- Leader: Eduardo Cardet
- Secretary-General: Antonio Díaz
- Spokesperson: Regis Iglesias
- Founder: Oswaldo Payá
- Founded: 8 September 1988
- Headquarters: Velasco, Holguín, Cuba
- Think tank: Varela Project
- Ideology: Christian democracy Anti-communism
- Political position: Centre-right
- International affiliation: Centrist Democrat International
- Regional affiliation: Christian Democrat Organization of America
- Colors: Blue Red

Website
- mcliberacion.org

= Christian Liberation Movement =

The Christian Liberation Movement (Movimiento Cristiano Liberación, MCL) is a Cuban centre-right political organization established in 1988. The movement advocates peaceful democratic reform, civic participation, and respect for human rights in Cuba. It has been led by Eduardo Cardet since 2014.

The MCL promotes political pluralism, national reconciliation, and a transition toward democratic governance through non-violent civic action. Although inspired by Catholic social teaching, the organization states that it is non-denominational and open to both religious and non-religious supporters who share its principles.

== History ==
The Christian Liberation Movement was founded on 8 September 1988 in Havana by a group of five lay Catholic activists from Cerro: Oswaldo Payá, Ramón Antúnez, Dagoberto Capote Mesa, Fernando Avedo, and Santiago Cárdenas. The organization emerged during the Special Period of economic and political stagnation in Cuba, and sought to promote peaceful civic engagement within the existing legal framework.

From its founding until his death in 2012, the movement was led by Payá, who became one of Cuba’s most prominent dissident figures. Under his leadership, the MCL expanded its network across the country and gained international attention for advocating democratic reforms through legal and non-violent initiatives. In December 2007, the MLC proposed a draft bill to the National Assembly of People's Power to guarantee the effective respect of constitutional and human rights, but the project was not considered.

Following Payá’s death in a car crash in July 2012, which the organization has repeatedly described as an assassination carried out by Cuban authorities, the movement underwent a leadership transition. On 19 November 2014, Eduardo Cardet was elected National Coordinator, succeeding Payá.

On 30 November 2016, five days after the death of Fidel Castro, Cardet was detained and later sentenced to three years in prison on charges of attack on authority, contempt, and "offense against the Commander." The charges were related to statements in which he criticized the official mourning period following Castro’s death, which authorities alleged insulted Castro’s memory.

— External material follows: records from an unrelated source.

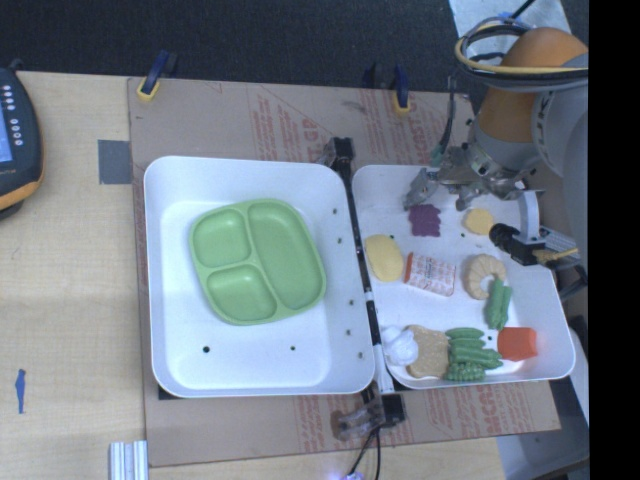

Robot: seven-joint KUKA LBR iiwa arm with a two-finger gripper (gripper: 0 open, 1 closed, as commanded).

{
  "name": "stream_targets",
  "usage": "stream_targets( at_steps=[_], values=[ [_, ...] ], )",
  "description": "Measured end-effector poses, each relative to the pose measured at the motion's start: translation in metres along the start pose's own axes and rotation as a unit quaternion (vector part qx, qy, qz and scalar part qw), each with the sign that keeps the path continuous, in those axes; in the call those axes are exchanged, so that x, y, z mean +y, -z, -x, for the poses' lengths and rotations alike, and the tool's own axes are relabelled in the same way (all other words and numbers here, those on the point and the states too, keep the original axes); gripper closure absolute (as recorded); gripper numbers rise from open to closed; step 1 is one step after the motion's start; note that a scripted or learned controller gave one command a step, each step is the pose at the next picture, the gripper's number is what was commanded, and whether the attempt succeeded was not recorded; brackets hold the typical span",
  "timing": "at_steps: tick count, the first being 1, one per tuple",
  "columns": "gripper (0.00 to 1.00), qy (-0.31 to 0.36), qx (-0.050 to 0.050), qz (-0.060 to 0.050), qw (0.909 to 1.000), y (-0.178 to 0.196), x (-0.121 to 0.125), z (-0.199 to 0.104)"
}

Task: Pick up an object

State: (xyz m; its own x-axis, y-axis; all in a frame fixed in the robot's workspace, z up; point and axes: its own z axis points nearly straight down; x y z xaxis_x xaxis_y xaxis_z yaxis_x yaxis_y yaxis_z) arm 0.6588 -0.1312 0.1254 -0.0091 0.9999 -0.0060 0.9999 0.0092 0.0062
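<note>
Cardboard (pixel 250 118) (clamped to wooden bench (pixel 70 298)) underlies both bins; gripper (pixel 447 183) spread, holding nothing.

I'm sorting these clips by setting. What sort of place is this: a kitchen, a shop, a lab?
Probably a robotics lab bench, not a kitchen: two white bins sit on clamped cardboard, toy foods such as a pea pod fill one, and a control pendant lies at the edge.

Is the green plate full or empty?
Empty. The green plate lies flat in the left bin, its three compartments bare.
</note>
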Motion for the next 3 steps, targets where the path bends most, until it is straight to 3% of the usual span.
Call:
stream_targets(
  at_steps=[1, 2, 3],
  values=[
    [0.0, -0.001, 0.003, -0.006, 1.0, -0.035, -0.003, -0.022],
    [0.0, -0.004, 0.002, -0.003, 1.0, -0.033, -0.003, 0.016],
    [1.0, -0.002, 0.002, -0.004, 1.0, -0.022, -0.002, 0.016]
  ],
)
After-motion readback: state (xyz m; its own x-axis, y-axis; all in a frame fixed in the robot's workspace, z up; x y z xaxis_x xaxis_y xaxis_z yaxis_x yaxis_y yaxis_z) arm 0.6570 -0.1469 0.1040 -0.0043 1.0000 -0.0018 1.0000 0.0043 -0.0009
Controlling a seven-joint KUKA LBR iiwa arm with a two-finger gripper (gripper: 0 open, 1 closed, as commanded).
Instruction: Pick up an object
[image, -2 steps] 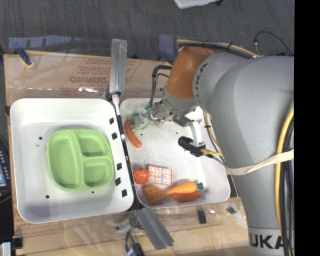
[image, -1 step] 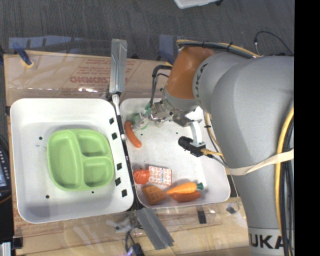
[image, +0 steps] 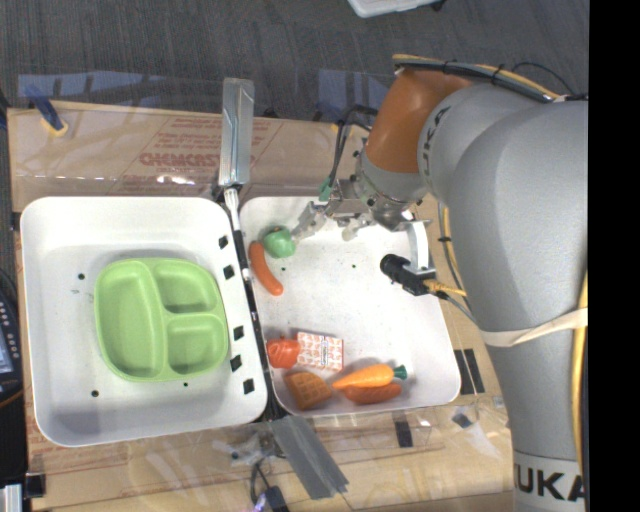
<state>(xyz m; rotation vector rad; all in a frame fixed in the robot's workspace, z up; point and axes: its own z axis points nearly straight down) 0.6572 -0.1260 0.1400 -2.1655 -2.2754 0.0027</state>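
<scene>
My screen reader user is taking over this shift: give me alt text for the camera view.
The arm's gripper is low in the right bin, by a green ball and an orange sausage at the bin's far left. Near the front lie a carrot, a small carton and other toy foods. The left bin holds a green divided tray.
</scene>
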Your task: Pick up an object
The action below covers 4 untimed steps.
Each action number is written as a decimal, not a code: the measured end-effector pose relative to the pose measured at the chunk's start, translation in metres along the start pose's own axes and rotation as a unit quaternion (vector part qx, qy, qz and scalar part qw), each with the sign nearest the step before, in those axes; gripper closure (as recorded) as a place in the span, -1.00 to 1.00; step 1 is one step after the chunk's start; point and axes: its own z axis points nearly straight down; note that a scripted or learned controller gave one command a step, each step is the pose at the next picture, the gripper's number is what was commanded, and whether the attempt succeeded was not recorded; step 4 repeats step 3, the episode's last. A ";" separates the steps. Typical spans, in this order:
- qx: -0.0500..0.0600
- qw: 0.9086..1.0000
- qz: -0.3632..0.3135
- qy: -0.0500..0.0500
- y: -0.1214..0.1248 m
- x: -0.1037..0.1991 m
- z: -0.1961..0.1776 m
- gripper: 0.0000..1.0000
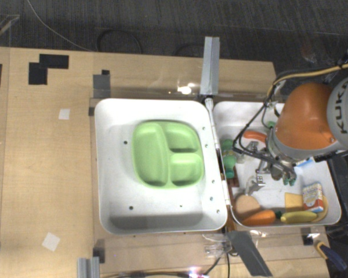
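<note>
My gripper (260,179) hangs low over the middle of the right bin (236,113), under the arm's orange band (301,119). Nothing shows held in it. Just below it lie a beige round piece (247,203) and an orange carrot (258,217). A yellow banana (298,216), a yellow cheese wedge (293,200) and a small carton (313,194) sit at the bin's front right. A red-orange item (255,136) pokes out from under the arm. Green items (228,158) lie along the bin's left wall.
The left bin (113,213) holds a light green divided plate (165,153). A metal divider post (210,68) stands between the bins at the back. Cables run along the arm above the right bin.
</note>
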 end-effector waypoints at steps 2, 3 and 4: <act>0.001 0.999 0.053 -0.002 0.006 0.030 -0.001 -1.00; 0.000 0.999 0.044 0.001 0.012 -0.092 0.004 -1.00; 0.000 0.999 0.044 0.001 0.012 -0.092 0.004 -1.00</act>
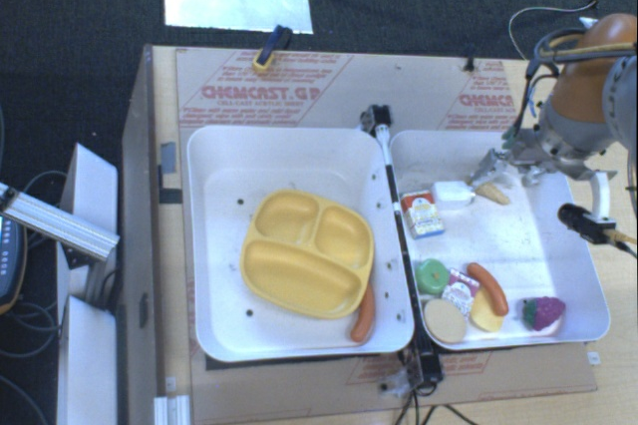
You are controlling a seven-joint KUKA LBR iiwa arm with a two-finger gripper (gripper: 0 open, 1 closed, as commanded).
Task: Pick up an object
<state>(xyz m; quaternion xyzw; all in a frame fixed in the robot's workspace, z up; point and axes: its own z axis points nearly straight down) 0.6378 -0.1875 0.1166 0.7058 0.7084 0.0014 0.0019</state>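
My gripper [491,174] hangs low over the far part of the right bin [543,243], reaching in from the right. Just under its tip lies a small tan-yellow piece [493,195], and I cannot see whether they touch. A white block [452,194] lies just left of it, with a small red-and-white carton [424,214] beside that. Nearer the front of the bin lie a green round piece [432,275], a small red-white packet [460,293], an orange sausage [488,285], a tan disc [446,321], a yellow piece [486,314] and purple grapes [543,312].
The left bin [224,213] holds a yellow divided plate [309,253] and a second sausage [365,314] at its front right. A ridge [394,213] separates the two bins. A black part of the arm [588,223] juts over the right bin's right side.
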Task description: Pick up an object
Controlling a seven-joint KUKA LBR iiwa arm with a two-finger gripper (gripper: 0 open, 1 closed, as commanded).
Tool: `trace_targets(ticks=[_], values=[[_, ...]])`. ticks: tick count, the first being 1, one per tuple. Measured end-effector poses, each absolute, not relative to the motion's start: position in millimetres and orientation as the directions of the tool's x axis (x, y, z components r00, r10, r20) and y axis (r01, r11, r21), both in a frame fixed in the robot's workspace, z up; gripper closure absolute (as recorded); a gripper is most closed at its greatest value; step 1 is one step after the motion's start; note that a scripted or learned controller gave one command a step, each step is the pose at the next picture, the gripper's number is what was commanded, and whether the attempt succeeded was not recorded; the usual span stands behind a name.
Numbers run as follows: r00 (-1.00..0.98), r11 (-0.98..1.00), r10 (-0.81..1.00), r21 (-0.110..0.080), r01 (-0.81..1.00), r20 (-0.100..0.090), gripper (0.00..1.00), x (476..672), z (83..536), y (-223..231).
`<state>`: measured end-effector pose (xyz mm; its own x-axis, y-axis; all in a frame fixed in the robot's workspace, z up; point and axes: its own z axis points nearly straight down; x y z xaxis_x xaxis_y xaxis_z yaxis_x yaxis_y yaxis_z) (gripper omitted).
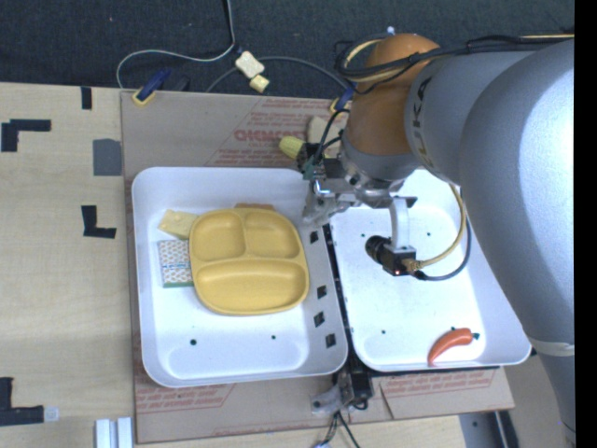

He was released on probation in May 2019. Following his release, he stated from his home that he considered the sentence "unjust and arbitrary" and indicated that it was scheduled to end on 30 September of that year.

During the 2021 Cuban protests, the MCL expressed support for the demonstrations and condemned their suppression. The organization announced a solidarity campaign advocating for two ultimate objectives: the unconditional release of political prisoners and prisoners of conscience, and the organization of free, pluralistic, and fair elections in Cuba. On 16 October 2022, the MCL stated that State Security agents had threatened to prosecute Eduardo Cardet following his arrest on 16 October following a protest in Velasco, Holguín. According to the organization, the alleged threat was conveyed through a document that Cardet refused to sign, stating that he considered it illegal.

== Political position ==

The Christian Liberation Movement bases its political philosophy on principles derived from Christian social doctrine and the ethical teachings of the Gospel, emphasizing human dignity, solidarity, and social justice. The organization describes itself as a civic and democratic movement committed to nonviolence and peaceful political change, advocating reforms led by Cuban citizens through civic participation and democratic processes. It identifies with a Christian democratic perspective that promotes social justice, the role of the family, and national traditions. Its program emphasizes national reconciliation through dialogue among Cubans and legal reforms aimed at expanding citizen participation and strengthening constitutional guarantees, including freedom of movement and property rights.

The MCL has urged the governments, parliaments, citizens of the European Union to support:
"in a public and sustained manner the release of those jailed in Cuba for defending, promoting and exercising peacefully their human rights; the dialogue between Cubans as a path toward achieving the changes the Cuban people desire and national reconciliation; and our demands for changes in the laws so that the civil, political, economic, social and cultural rights of all Cubans are respected".

The Christian Liberation Movement is a member of the Centrist Democrat International, the international organization promoting Christian democracy.